Task instructions: Print the listing below once more, unchanged.

Source material:
____________________

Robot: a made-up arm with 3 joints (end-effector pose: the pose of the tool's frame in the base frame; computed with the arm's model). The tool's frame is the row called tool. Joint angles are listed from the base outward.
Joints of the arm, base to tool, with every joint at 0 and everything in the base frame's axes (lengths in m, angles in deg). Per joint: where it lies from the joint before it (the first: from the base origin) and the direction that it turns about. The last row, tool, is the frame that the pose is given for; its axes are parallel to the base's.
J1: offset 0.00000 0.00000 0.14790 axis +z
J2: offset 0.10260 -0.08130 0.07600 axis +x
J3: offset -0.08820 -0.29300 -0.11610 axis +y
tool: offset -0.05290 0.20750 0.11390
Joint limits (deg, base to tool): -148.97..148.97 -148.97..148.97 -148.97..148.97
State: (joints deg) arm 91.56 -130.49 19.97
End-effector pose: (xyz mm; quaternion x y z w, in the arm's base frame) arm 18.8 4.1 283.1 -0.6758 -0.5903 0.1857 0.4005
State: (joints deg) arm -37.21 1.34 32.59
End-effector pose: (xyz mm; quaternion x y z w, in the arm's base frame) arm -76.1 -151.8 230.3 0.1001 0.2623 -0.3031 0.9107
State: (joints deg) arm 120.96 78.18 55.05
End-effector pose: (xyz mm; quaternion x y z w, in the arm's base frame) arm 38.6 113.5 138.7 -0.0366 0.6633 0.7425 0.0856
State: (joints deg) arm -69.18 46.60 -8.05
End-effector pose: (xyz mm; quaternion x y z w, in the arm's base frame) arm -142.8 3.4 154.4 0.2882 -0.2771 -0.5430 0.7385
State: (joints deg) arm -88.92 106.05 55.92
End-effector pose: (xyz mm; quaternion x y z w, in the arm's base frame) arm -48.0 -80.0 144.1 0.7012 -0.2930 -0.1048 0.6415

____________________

Solution to the exercise:
Robot: a made-up arm with 3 joints (end-effector pose: the pose of the tool's frame in the base frame; computed with the arm's model). The tool's frame is the row called tool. Joint angles are listed from the base outward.
Joints of the arm, base to tool, with every joint at 0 and everything in the base frame's axes (lengths in m, angles in deg). Per joint: where it lies from the joint before it (the first: from the base origin) and the direction that it turns about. The last row, tool, is the frame that the pose is given for; its axes are parallel to the base's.
J1: offset 0.00000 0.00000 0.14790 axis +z
J2: offset 0.10260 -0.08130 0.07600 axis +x
J3: offset -0.08820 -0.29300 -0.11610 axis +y
tool: offset -0.05290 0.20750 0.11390
Joint limits (deg, base to tool): -148.97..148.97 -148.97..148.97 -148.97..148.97
State: (joints deg) arm 91.56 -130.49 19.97
End-effector pose: (xyz mm; quaternion x y z w, in the arm's base frame) arm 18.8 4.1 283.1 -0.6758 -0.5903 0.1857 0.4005
State: (joints deg) arm -37.21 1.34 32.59
End-effector pose: (xyz mm; quaternion x y z w, in the arm's base frame) arm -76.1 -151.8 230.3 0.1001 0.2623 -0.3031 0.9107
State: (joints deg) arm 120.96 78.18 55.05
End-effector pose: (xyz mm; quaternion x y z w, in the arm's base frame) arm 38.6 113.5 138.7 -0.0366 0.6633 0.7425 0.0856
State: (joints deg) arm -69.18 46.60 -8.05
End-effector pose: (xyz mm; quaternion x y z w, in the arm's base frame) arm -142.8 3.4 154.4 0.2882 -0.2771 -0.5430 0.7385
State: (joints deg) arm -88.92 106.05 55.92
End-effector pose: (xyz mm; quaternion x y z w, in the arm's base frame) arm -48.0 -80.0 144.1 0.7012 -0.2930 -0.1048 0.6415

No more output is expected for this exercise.